Beginning in 1962, the Dauphin site was used to store junked automobiles, scrap metals, and used oils. In the mid-1960's, the site started receiving refuse from the Bath Iron Works Corporation. BIW is located 0.5-mile north of the site on the west bank of the Kennebec River. BIW is a large ship builder and refurbishing contractor for the United States Navy (3). From 1976 to 1985, the site was used exclusively by BIW for disposing construction debris, general refuse, scrap metals, paints, thinners, rust preventatives, anti-fouling agents, oils, hydraulic fluids, asbestos, fiberglass insulation, dredging spoils, and sandblasting grit (also known as "black beauty") from its ship-building operations. Figure 2 in Appendix A presents the areas where the various wastes were stored on the site. Scrap metals and oils were recovered for resale, while the refuse, spoils and grit were landfilled on the western slope of the site (2).

Table 1

Summary of 1995 and 1996 Health Consultations

  • Addressed the petitioner's concerns about the possibility of lithium induced nephrogenic diabetes insipidus in a nine year old child (4).
  • Examined child's medical history, the history of the possible exposure, and available medical literature.
  • Conclud ed that "there was not enough clear evidence of chronic lithium exposure to assign cause and effect" for the nephrogenic diabetes insipidus diagnosis [4]

1996 Health Consultation

  • Addressed the possible public health threat posed by contaminants in groundwater, surface water, air, and soil (5).
  •   Reviewed and evaluated the data contained in the Phase I Remedial Investigation Report from September, 1994 and DEP's Expanded Site Inspection Report of March, 1990.
  •   Concluded that the nature and extent of groundwater and surface soil contamination was not fully characterized at the site.
  •   Recommended: 1) to define the extent of groundwater & soil contamination; and, 2) to restrict site access.

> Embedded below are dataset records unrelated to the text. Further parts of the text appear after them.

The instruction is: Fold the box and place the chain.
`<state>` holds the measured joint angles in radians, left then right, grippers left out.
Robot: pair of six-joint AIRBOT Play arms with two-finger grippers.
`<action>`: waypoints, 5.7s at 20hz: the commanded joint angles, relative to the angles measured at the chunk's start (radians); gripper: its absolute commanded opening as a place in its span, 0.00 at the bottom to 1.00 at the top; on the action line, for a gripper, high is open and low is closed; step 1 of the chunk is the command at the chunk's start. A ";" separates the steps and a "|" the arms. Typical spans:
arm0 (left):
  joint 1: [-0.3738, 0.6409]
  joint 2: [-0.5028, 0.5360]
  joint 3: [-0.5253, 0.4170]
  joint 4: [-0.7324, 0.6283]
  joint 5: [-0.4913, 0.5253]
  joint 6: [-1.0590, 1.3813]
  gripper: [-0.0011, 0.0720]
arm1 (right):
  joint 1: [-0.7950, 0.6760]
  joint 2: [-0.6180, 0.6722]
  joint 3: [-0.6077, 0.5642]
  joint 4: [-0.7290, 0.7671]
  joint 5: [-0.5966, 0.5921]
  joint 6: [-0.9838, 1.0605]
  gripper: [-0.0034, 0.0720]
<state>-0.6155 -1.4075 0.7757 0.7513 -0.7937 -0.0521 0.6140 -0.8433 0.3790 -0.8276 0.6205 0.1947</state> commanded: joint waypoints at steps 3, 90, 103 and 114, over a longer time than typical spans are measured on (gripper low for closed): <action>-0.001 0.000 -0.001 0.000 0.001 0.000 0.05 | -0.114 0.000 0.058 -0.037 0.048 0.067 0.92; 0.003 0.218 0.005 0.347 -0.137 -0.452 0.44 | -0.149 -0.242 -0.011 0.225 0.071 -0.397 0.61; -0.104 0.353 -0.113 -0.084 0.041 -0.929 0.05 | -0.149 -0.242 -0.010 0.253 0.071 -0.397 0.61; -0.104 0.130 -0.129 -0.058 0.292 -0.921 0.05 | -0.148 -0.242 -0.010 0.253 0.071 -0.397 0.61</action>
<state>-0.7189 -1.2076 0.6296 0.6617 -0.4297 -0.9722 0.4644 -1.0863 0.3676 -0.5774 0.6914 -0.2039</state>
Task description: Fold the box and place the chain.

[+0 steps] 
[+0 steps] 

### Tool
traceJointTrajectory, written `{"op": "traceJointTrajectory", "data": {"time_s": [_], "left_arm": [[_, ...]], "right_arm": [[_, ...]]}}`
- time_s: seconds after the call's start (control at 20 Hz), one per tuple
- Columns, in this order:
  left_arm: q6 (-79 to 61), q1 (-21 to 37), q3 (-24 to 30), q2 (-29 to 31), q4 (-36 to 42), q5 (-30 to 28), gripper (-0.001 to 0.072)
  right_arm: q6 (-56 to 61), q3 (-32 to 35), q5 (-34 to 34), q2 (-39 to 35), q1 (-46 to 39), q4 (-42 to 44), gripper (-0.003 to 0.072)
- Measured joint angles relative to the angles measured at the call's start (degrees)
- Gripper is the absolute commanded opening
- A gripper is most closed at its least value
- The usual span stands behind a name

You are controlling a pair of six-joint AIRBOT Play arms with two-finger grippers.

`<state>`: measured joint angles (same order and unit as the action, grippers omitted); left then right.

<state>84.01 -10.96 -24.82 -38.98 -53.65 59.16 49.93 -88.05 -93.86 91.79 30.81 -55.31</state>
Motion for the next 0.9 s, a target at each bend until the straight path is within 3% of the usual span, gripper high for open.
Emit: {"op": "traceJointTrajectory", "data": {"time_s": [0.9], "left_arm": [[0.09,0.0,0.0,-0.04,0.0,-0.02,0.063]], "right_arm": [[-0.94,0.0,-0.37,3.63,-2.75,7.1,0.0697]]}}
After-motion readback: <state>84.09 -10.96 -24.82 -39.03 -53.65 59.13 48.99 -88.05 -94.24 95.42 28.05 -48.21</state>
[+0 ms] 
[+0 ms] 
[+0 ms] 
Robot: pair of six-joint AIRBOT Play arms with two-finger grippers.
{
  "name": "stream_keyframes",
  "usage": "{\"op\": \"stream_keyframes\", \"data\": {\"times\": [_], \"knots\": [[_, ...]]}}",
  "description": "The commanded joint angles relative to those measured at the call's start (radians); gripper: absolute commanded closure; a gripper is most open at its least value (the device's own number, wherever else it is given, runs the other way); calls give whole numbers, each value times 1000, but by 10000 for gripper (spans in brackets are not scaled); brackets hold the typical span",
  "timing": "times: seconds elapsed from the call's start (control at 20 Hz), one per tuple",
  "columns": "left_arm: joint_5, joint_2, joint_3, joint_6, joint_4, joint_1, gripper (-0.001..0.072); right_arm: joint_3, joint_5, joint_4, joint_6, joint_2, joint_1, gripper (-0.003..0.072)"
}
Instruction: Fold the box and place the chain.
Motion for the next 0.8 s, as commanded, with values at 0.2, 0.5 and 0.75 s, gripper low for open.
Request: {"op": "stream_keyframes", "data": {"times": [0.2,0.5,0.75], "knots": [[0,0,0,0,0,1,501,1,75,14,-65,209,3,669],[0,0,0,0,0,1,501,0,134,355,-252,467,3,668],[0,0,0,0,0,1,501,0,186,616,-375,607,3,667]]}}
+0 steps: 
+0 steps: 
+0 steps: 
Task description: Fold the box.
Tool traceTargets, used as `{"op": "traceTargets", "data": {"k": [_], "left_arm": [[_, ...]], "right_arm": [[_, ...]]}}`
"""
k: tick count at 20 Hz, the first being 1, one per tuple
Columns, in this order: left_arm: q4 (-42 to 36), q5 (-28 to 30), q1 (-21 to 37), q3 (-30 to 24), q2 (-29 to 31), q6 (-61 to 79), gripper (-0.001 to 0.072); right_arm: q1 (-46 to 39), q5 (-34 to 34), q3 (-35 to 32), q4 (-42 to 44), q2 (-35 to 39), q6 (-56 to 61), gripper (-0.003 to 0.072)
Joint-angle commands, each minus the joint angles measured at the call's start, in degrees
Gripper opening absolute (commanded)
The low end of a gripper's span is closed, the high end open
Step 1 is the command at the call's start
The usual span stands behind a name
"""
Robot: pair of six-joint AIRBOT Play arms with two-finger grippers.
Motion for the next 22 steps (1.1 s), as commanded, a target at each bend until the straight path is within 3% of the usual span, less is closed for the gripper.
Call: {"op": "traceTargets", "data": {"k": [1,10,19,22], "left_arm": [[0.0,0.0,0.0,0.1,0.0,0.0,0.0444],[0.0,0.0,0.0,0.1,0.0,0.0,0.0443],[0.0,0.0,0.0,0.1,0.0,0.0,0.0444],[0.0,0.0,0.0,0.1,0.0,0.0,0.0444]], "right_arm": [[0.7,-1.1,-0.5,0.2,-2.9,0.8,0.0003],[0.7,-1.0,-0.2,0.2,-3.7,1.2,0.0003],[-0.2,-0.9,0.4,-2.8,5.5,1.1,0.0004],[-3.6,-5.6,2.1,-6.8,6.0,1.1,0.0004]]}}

Wastes were disposed of on the western or eastern portions of the site according to the type of waste. The eastern portion of the site was approximately 7 acres in size and was used from 1968 until 1980 to store junked cars, scrap metal, dredge spoils, paint cans, drums of chemicals, above-ground tanks, and other miscellaneous debris. The western portion of the site (also known as the "landfill") was approximately 11 acres in size and received dredge spoils and sandblasting grit from 1981 until 1984. In 1988, the western portion of the site was clay-capped and seeded as part of the site closure activities; the eastern portion of the site was capped in 1996 as part of the final closure of the site [3].

There have been a number of state supervised activities at the site including remedial investigations, feasibility studies, and removal actions that have resulted in remedial activities to clean the site, the capping of the western and eastern portions of the site, and the closure of the facility. More information about the operative and investigative history of the site are located in appendix B.

ATSDR released the Dauphin Disposal site Health Consultation for public comment from July 17, 1998 through August 23, 1998. The public comment period was intended to give the public and/or interested parties an opportunity to review and provide additional comments and/or concerns pertaining to the Dauphin Disposal site. The Division of Health Assessment and Consultation of the Agency for Toxic Substances and Disease Registry received comments during the public comment period and incorporated the responses into the document.